I have just crossed the border. I left Germany, I became German. Self-categorization had not been required previous to the border crossing. My identity was identical with its context. By leaving my home country and -culture I entered a new stage of individuation: I experienced myself as different, just as the young child has to learn that it is not one with the world.

Associating or disassociating oneself with the aspects of an identity category as defined by the Other, dealing with rigid concepts of what constitutes this category seems to leave only space for a reactive position. Is it possible however, to apply Foucault's claim here that the "discourse [in which a group is talked about] can be both an instrument and an effect of power, but also a hindrance, a stumbling block, a point of resistance and a starting point for an opposing strategy." [7]; does it make "possible the formation of a 'reverse' discourse: homosexuality [e.g.] began to speak in it's own behalf, to demand that its legitimacy or 'naturality' be acknowledged, often in the same vocabulary, using the same categories by which it was medically disqualified." [8]? It seems to me that within the boundaries of the reverse discourse, the fixity of the dominant discourse can only be answered by a 'reverse' discourse of fixity.

To avoid the fixity that lies in the binary of self and Other, Judith Butler offers the following concept of a non-essential concept of identity: "That any consolidation of identity requires some set of differentiations seems clear. ... That the identity sign I use now has its purpose seems right, but there is no way to predict or control the political uses to which that sign will be put in the future. And perhaps this is a kind of openness, regardless of its risks, that ought to be safeguarded for political reasons.... How to use a sign and avow its temporal contingency at once?
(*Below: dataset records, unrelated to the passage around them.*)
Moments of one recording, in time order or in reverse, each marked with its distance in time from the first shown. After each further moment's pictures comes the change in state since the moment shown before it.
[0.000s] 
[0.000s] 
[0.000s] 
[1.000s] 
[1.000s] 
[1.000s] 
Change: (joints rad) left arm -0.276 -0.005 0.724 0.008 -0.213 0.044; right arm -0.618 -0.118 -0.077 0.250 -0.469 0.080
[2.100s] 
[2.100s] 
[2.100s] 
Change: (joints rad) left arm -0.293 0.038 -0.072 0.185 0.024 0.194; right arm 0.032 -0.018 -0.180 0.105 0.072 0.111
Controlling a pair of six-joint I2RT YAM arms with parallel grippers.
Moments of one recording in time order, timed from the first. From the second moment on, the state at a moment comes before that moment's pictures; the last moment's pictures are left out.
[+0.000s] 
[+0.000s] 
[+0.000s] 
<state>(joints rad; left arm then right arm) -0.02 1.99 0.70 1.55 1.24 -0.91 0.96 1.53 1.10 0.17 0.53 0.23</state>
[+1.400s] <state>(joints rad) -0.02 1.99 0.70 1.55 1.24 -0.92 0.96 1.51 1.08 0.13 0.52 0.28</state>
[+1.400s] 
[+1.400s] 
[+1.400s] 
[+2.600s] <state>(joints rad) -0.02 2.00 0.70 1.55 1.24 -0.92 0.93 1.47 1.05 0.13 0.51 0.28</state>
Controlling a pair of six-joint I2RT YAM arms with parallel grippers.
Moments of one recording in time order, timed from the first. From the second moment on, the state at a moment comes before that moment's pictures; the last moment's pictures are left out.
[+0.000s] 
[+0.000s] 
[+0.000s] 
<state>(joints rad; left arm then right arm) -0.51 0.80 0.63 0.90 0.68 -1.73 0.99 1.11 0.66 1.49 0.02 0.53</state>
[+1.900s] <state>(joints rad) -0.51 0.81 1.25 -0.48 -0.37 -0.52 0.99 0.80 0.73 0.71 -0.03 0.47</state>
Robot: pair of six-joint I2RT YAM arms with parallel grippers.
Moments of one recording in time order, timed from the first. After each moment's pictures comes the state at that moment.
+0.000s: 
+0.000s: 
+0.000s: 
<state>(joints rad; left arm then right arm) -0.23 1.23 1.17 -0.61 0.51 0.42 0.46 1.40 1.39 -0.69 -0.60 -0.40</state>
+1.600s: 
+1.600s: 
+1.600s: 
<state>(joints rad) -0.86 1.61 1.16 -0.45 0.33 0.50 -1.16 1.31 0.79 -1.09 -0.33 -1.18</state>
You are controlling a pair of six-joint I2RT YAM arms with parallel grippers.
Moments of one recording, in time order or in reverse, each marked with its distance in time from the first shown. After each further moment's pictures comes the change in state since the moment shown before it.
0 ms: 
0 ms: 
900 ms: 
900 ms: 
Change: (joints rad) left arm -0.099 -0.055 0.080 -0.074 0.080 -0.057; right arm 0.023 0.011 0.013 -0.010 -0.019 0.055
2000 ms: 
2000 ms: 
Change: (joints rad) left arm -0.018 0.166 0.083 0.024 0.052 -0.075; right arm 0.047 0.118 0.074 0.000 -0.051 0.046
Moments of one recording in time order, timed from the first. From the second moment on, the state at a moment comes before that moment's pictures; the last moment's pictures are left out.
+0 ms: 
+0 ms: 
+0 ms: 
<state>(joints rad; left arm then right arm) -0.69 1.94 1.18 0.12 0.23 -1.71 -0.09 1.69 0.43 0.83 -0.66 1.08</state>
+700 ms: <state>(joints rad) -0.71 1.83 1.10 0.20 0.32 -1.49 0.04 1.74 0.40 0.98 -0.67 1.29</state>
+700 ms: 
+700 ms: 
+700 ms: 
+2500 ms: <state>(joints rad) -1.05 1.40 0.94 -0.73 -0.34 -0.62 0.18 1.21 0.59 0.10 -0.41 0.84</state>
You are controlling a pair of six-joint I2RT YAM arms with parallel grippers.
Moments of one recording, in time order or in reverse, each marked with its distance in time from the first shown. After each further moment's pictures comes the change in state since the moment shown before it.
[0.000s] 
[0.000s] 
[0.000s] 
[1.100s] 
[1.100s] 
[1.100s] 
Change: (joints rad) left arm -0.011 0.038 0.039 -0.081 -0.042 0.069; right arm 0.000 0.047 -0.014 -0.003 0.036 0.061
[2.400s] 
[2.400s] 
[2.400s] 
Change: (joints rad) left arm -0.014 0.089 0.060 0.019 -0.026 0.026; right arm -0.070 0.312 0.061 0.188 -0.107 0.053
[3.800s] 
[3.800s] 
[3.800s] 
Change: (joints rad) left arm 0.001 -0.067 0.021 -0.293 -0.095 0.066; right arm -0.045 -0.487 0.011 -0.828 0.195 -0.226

It is in avowing the sign's strategic provisionality (rather than it's strategic essentialism) that identity can become a site of contest and revision indeed, take on a future set of significations that those of us who use it now may not be able to foresee." [9]

Judith Butler describes that in the construction of an identity a certian kind of repetitious 'play' is of importance. "How and where I play at being one [e.g. a lesbian, a woman...] is the way in which that 'being' gets established, instituted, circulated, and confirmed." [10] But "paradoxically, it is precisely the repetition of that play that establishes as well the instability of the very category that it constitutes." [11]

Following the logic of the atopic, it is here where a space for a non-essential, 'unfixed' identity can be opened up: in the acknowledgement that identity is constructed from within binarily structured cultures but rejecting the concept of its normative construction it can begin to resist the confinement fo the other term of the binary. "The 'I' is no longer a substancial essence ...but is nontheless a mobile function." [12]

Under the assumption of the strategic provisionality of 'identity components' it becomes possible to apply Foucault's reverse discourse in a way that lifts it out of a purely reactive state.

I would like to draw attention to the parallel nature of Butler's concept of the non-essential identity and Barthes' concept of the atopic in that they presume the impossibility of arrival and emphasize the strategic importance of the movement.

Movement like that of water, for which there is no lasting shape, no absolute state of matter.